In the fall of 1998 I was 27 and really working hard of getting my life together. You see before that time I was kind of wild child. But by Sept, I had quit sleeping around. Not drinking. Not taking drugs. I had a good job and I was thinking hard about grown up responsibilities.
Now I wanted a family some day but I was really NOT into kids. There was this little kids that lived across the hall from me by the name of Jeffery. Now Jeffrey was a cool kid . A cute little thing with a round face and little round glasses. I really didn't know him other than to say "hi" in the elevator or at the store. There was something about this kid though. He used to really freak me out. He just had this energy that felt really strange to me. He felt like my son.
At that time I didn't know what it felt like to have a son. I was single and childless. An avowed career woman. But there was something with this boy.

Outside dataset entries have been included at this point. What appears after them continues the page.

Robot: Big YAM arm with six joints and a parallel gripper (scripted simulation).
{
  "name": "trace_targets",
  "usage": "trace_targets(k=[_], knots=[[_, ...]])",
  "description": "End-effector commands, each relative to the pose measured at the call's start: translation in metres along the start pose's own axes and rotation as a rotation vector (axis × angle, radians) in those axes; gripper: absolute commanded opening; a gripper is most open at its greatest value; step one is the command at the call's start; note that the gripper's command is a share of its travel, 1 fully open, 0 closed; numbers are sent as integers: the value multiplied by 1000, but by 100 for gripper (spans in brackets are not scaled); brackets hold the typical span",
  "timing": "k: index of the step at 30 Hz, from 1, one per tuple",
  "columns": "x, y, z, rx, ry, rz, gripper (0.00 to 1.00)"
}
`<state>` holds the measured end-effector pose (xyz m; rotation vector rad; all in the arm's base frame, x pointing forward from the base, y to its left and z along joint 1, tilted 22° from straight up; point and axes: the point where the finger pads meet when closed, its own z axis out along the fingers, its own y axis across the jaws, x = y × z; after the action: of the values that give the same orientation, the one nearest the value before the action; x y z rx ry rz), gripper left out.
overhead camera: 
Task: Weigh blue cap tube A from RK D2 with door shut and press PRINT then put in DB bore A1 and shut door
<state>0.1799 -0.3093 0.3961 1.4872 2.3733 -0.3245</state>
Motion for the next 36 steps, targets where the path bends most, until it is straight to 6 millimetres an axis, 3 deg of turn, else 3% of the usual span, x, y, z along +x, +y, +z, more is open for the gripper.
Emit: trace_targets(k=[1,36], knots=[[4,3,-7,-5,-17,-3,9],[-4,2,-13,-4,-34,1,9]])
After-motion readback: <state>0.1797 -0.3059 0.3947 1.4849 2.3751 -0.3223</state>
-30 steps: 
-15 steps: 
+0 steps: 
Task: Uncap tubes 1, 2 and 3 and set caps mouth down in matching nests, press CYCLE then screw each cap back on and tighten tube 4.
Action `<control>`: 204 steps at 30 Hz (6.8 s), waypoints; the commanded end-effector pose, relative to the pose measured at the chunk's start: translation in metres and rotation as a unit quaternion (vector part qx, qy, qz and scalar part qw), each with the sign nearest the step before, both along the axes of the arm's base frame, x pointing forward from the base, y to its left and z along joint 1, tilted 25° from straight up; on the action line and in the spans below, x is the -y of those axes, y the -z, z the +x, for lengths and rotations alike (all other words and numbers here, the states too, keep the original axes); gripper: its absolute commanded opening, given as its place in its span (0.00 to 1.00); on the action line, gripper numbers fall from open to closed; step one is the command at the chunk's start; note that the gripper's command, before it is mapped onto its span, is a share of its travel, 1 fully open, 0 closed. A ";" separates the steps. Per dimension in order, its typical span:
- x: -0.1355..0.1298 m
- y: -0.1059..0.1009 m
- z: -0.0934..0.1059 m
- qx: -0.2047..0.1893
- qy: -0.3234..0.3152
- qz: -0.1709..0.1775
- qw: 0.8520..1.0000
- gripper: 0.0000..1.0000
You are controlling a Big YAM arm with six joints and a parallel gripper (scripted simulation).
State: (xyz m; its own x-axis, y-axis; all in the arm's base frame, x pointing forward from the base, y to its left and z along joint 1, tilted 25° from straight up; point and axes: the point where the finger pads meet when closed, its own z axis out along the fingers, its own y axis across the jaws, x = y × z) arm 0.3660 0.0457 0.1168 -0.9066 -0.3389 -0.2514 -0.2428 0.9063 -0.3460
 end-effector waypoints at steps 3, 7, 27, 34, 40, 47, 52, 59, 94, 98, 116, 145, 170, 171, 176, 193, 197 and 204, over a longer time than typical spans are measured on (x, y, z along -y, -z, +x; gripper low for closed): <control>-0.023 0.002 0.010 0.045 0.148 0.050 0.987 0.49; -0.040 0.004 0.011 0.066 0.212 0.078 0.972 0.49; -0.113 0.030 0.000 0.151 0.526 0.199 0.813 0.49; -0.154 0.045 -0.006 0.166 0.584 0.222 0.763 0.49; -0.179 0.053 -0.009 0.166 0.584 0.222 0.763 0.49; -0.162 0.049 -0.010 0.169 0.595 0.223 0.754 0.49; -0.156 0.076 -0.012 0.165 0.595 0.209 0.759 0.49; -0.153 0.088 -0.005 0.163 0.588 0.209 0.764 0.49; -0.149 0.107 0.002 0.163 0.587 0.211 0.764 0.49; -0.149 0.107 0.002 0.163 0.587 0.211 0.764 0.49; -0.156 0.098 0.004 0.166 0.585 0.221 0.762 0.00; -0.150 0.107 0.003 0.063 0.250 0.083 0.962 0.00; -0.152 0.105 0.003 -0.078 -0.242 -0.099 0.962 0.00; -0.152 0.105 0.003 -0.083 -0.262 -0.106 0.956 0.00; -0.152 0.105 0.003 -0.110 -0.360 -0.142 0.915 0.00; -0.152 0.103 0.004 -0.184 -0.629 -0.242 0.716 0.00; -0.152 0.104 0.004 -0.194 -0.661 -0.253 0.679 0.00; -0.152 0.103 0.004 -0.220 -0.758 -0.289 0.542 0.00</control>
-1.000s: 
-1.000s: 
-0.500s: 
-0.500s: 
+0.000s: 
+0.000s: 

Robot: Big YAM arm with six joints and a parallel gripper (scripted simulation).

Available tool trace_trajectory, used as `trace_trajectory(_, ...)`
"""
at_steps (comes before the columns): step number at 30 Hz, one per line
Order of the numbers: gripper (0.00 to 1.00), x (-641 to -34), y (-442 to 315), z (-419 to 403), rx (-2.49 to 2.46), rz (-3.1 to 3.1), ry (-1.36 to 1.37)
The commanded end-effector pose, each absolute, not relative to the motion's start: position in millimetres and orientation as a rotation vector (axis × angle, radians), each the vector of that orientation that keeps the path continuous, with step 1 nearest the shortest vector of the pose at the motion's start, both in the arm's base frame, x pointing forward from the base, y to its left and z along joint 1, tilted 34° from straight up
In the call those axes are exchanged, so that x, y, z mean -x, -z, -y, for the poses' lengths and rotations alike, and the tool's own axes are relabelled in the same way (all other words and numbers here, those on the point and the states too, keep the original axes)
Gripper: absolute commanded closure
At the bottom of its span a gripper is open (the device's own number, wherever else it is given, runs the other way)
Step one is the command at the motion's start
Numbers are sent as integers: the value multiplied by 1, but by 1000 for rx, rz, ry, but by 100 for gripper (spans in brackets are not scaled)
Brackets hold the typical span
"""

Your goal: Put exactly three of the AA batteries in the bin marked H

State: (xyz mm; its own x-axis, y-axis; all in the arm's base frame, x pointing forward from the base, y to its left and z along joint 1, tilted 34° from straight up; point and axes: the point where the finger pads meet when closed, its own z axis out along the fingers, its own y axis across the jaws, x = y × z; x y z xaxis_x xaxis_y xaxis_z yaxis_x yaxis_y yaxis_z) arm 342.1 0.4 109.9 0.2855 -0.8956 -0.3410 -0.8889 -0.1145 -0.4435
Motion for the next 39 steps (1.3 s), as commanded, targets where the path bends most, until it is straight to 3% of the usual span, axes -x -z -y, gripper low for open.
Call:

I started writing in my diary about him. How he felt like my child even though I had never spoken to him aside from saying hello.
At the same time I was talking to this guy Rob. Rob and I were just friends. He wanted to be a friend with benefits but I wasn't really doing that anymore. Nevertheless Rob would call me from time to time and we would talk.
September 9, 1998 I was sitting in my apartment when I first heard it. Blam. Silence. Then again blam, blam, blam, blam, blam. I didn't know what it was so I ignored it. It sounded like someone dropped a door out by the garbage bins. A few minutes later I hear all kinds of sirens and noise outside my apartment door. I didn't see anything through the peek hole so I slowly opened the door. An elderly neighbor is standing there so I asked her "what's going on?" "Somebody's dying!" she screams. I slam the door and walk back into my apartments.
I'm totally freaked and paseing the floor. I can't get my mom on the phone. I don't know who to call. I'm just totally wigged! When I open the door again Jeffrey's father is standing there and there are like 10 cops in the hall. Over the police radio I hear the report come in "DOA at the hospital-he's DOA at the hospital." Then the father starts wailing "I killed my son - oh my god I killed my son."
Now i'm TERRIFIED. I mean, this is a nice building in a nice part of town. I'm paying a lot of fucking rent and somebody just got kill. Jeffrey just got killed - BY HIS FATHER! WTF. Now i'm really freaking out!
I turn on the news and find out that a Queens man, in a fit of rage, has "reportedly" killed his entire family. The district attroney is standing in front of my building giving a press update.
Rob sees the story on the news and comes to my house. He calms me down. We talk. We kiss a little bit and start to make out. Things begin to get heated but I stop them before they go to far. My skirt gets hiked up and there's some rubbing around but I tell him he's got to go. Even in my shock and grief i'm still doing the right thing.
October 1, 1998. Life in my building has calmed down. Jeffrey's dad has been arrested. I'm a little under the weather butother than that everything is cool. At the insistence of a friend I take a home pregnancy test. I'm not worried about the results because I haven't been with a man in 8+ months. Blam-2 lines. Pregnant.
The only thought in my mind-Welcome back Jeffrey!